**WHAT YOU SHOULD DO**
Output the whole listing below. Keep it exact.
● ● ● ●
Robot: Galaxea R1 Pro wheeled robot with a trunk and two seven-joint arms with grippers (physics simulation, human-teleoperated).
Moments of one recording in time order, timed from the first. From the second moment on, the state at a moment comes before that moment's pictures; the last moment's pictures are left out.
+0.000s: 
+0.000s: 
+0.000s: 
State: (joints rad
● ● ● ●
**ANSWER TO THIS TASK**
Robot: Galaxea R1 Pro wheeled robot with a trunk and two seven-joint arms with grippers (physics simulation, human-teleoperated).
Moments of one recording in time order, timed from the first. From the second moment on, the state at a moment comes before that moment's pictures; the last moment's pictures are left out.
+0.000s: 
+0.000s: 
+0.000s: 
State: (joints rad

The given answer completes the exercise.